Selling your home comes with a few costs as well. You may need to pay for an inspection of the house, and for any repairs that need to be completed to sell. Selling also takes time, research and typically you need to hire a realtor. The earlier you start the process of selling your home, the higher chance you have of minimizing your costs. However, if you do sell your home early, you may find yourself paying for a temporary place to stay in your home country before you move abroad.

2.    Finding a Home in Your New Country
Whether you are looking to buy or rent, finding a home in the United States can be costly and time consuming. Start by establishing a budget and making a list of what you need in your new home. Consider the following factors:
–    Do you have pets?
–    How many bedrooms?
–    Are you looking to be close to a city or live in the suburbs?
–    What schools are available in the area?
Once you figure out the answers, it’s a good idea to start looking. If possible, you should budget for at least two trips to the United States; one to look at housing and one to arrange for necessities in your new home. If you are moving with family, it is a good idea to bring the family members along during the second trip to help them feel involved in the process.
If you are not able to arrange for housing prior to your move, you will need to temporary setup housing. Remember to allocate money from your budget for this. The budget should include money for rent, bills, food, and transportation.

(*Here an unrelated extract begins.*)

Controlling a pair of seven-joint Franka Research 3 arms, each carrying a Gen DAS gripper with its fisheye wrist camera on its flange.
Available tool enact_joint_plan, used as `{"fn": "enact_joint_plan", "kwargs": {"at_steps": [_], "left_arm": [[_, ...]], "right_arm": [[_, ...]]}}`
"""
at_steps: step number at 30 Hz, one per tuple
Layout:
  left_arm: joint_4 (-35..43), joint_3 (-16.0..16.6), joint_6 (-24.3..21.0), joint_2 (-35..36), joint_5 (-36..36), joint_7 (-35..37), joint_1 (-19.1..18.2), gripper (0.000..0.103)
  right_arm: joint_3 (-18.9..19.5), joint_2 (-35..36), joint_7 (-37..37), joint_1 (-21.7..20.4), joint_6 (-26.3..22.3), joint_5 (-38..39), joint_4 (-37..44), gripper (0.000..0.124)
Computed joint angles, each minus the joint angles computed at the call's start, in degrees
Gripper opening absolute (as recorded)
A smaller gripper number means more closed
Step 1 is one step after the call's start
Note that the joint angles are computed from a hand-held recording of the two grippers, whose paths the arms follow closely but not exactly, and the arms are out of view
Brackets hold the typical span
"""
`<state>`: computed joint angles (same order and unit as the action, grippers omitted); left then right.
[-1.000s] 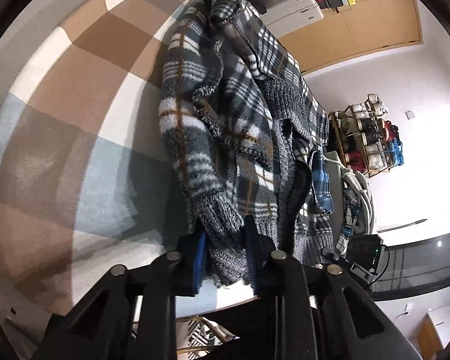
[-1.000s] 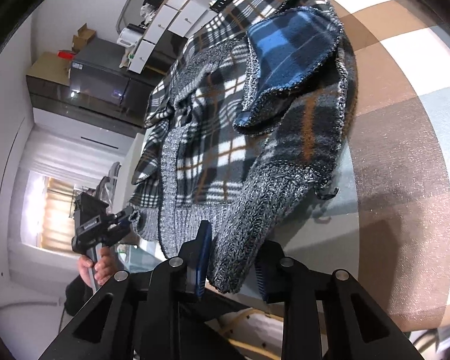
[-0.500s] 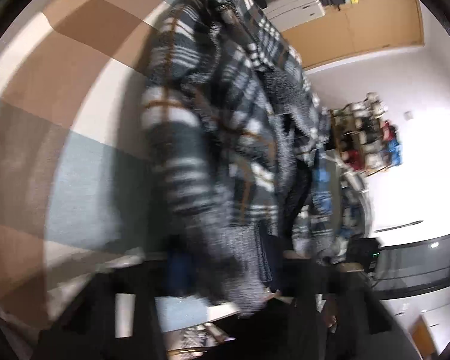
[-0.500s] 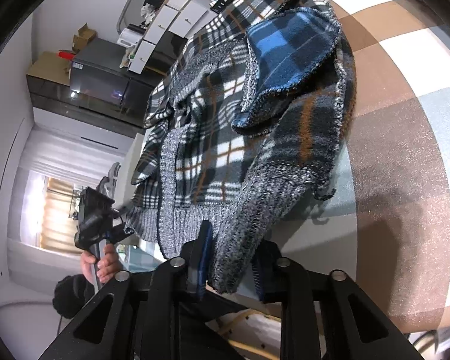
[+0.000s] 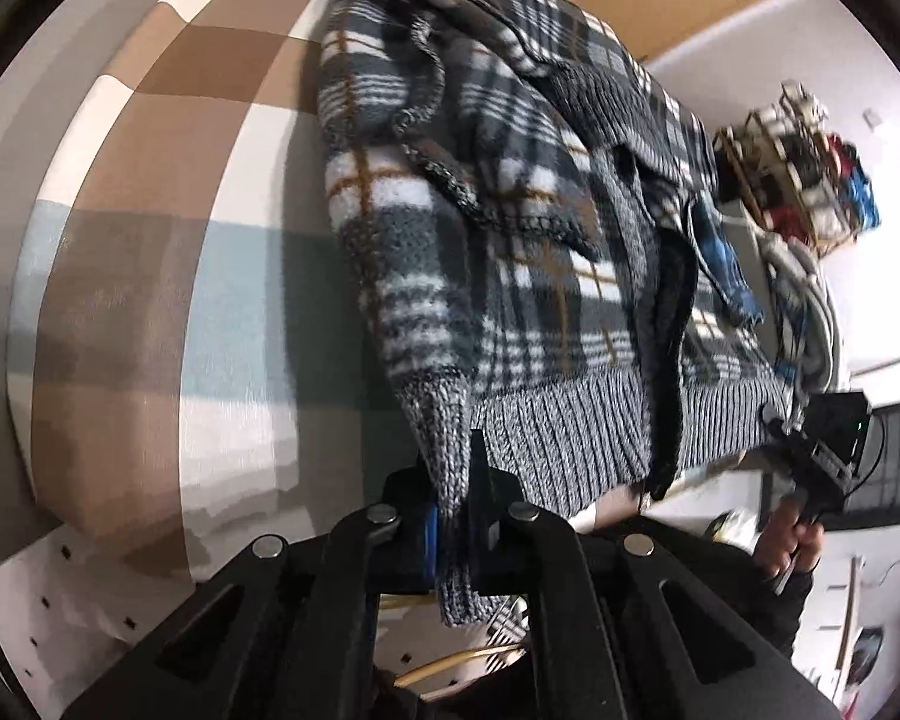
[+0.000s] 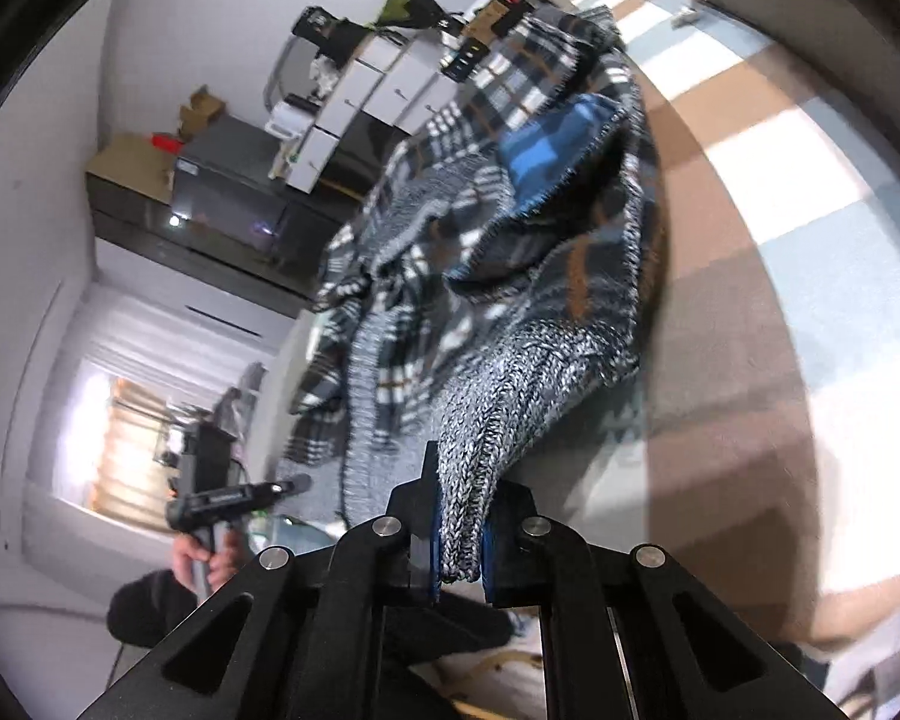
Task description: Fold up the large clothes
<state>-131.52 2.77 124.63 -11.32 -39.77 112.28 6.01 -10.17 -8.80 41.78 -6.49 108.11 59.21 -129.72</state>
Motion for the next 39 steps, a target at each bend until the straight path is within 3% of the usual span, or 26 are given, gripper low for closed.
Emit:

3.    Moving Household Goods
Do your research and obtain at least three quotes from reputable moving companies so you can compare them to find the best value. As your move approaches, begin packing. Packing early will ensure that your move is organized and that you do not forget to ship important items. Shipping goods internationally costs thousands, so you might want to sell or donate items you no longer need. Depending on the price, it might be cheaper to buy certain items once you arrive and sell your old items before leaving.
When creating a budget for allocating your lump sum relocation package, there are a few other major items to keep in mind.
1.    Transportation
2.    Utility bills (electric, heat, water, etc.)
3.    Groceries
It is also a smart idea to set aside money for unexpected and emergency expenses. You should always be prepared for anything, especially when relocating to a foreign country.